SPE Faces the Challenge

SPE has recognized the needs of members to develop collaborative technical solutions to unique Arctic challenges. To that end, we have begun hosting technology conferences focused on the Arctic.

SPE collaborated with the other Offshore Technology Conference sponsoring organizations to conduct OTC’s first Arctic Technology Conference in 2011, attracting 1,241 attendees from 26 countries. Plans are under way for the February 2014 Arctic Technology Conference in Houston. This past October, SPE held its Arctic and Extreme Environments Conference in Moscow, with more than 1,300 people and 53 exhibiting companies in attendance. I imagine we will design and host many other events, including Applied Technology Workshops and Forum Series meetings, on specific topics relevant to the region.

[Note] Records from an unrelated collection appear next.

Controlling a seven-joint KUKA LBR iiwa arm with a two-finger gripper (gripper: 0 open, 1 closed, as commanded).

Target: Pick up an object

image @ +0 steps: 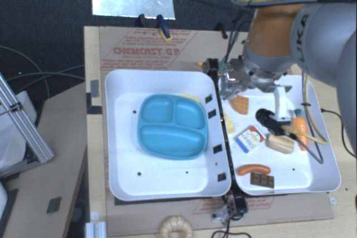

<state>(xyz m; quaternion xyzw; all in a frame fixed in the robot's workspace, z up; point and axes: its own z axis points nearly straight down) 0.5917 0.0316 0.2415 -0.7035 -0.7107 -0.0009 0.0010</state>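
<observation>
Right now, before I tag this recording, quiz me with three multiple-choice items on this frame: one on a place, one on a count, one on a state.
1. Where does the blue tray lie?
A. In the left bin
B. In the right bin
C. On the bench outside both bins

2. How many compartments does the tray have?
A. One
B. Three
C. Five

3. Where is the pincer in relation to the sausage?
A. Closed on the sausage
B. Apart from it, at the far end of the right bin
C. Pressing it against the tray

Answers:
1 A, the tray sits in the middle of the left bin.
2 B, two small wells lie above one long well.
3 B, the sausage lies alone near the chocolate, while the pincer is by the divider near the orange wedge.
</observation>
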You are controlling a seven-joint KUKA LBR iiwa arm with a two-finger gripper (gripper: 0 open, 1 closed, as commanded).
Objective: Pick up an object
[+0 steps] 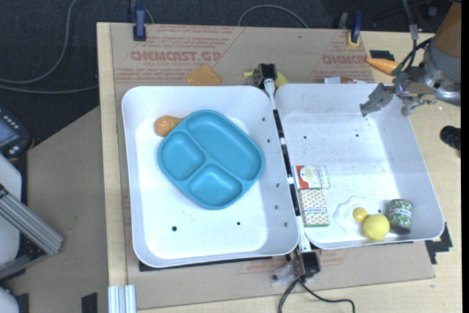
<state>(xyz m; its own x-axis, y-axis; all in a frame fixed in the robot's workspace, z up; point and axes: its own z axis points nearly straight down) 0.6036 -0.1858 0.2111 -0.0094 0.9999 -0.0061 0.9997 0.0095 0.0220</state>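
The hand (385, 97), fingers spread and empty, hangs at the right bin's (344, 124) upper right; the yellow lemon (377, 226) lies toward the frame's bottom, near the lower-right corner.

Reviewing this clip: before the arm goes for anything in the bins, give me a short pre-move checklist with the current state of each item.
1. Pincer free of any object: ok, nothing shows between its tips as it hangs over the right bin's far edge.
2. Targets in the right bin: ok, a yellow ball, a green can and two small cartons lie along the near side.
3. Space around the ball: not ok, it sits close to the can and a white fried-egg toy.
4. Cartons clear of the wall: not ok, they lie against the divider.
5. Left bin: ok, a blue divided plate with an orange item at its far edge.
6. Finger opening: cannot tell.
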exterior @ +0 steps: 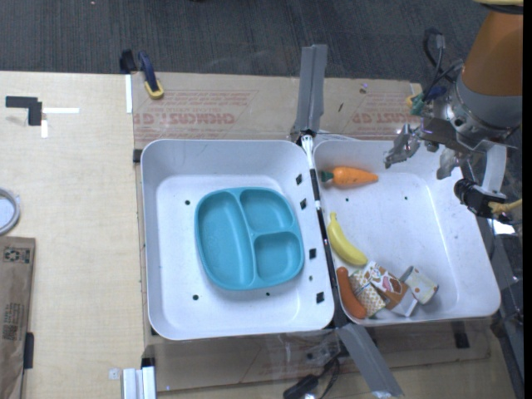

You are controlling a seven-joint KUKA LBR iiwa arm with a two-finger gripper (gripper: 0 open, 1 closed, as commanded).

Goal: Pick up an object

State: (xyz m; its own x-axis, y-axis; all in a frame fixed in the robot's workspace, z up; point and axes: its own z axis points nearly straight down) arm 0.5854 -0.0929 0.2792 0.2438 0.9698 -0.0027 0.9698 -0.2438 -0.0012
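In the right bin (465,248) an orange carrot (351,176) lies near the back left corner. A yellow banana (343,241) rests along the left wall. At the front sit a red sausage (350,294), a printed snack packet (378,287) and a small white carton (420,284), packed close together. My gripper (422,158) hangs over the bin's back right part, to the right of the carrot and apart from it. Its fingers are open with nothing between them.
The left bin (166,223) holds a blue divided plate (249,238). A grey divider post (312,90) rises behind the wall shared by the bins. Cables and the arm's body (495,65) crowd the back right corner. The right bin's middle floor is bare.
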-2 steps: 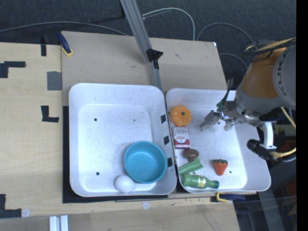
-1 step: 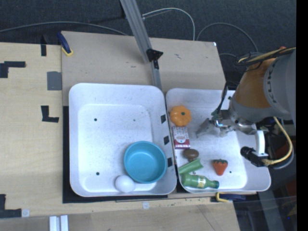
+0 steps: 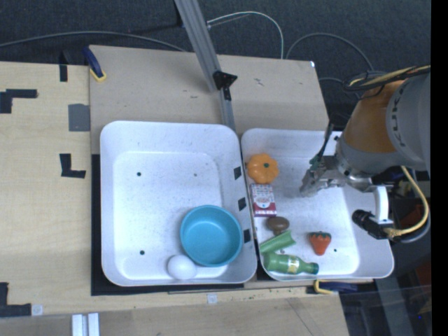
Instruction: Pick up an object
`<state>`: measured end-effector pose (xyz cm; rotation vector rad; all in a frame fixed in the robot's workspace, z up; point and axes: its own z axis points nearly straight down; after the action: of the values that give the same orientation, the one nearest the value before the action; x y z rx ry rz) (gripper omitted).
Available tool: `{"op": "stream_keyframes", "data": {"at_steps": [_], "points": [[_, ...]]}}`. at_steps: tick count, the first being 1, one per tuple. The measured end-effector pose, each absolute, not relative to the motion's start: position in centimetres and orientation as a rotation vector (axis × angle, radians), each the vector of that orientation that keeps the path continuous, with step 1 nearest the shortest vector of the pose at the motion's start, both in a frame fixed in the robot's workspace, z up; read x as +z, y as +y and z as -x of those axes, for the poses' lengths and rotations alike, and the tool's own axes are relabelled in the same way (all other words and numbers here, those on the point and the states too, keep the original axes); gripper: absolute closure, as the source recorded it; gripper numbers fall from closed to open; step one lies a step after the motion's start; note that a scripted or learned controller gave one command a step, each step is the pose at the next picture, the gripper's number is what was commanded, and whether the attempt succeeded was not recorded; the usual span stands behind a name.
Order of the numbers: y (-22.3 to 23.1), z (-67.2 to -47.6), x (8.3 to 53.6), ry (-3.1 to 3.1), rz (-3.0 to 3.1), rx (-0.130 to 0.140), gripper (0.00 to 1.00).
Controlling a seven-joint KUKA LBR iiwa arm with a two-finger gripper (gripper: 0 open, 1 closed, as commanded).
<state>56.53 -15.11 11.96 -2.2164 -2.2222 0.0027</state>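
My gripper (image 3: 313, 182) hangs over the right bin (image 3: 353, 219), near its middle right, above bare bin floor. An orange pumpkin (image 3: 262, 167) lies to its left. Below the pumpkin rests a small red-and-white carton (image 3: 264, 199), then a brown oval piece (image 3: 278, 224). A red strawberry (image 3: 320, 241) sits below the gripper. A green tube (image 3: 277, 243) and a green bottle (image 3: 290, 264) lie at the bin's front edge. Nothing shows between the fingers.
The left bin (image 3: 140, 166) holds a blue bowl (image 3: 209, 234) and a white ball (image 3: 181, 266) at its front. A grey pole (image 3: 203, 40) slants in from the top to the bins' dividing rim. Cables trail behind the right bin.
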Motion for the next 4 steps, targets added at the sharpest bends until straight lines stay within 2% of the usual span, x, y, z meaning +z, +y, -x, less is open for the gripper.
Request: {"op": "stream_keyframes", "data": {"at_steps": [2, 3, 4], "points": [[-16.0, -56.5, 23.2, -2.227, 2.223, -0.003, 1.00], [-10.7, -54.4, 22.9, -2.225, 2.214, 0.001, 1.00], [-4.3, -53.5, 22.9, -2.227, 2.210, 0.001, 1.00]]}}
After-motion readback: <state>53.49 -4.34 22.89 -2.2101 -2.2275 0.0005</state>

Whatever the ultimate reserves, it is clear that Arctic resources are sufficient to attract increasing exploration and development. This means operators and service companies will go there, build bases, expand infrastructures and supply chains, and hire the necessary personnel to work in the region. SPE must follow, bringing the relevant conferences and workshops, the networking, the Arctic-specific literature, and the professional sections and student chapters necessary to support and promote the development of both the vast subsurface resources as well as the engineers required. The development of this emerging region is just one more opportunity to implement SPE’s new strategy.

References

Budzick, P., 2009. Arctic Oil and Natural Gas Potential. US Energy Information Administration, October 19, 2009. (accessed 14 October 2013)

Bishop, A., Bremner, C., Laake, A., Strobbia, C., Parno, P., and Utskot, G., 2011. “Petroleum Potential of the Arctic: Challenges and Solutions,”Oilfield Review, Winter 2010/2011.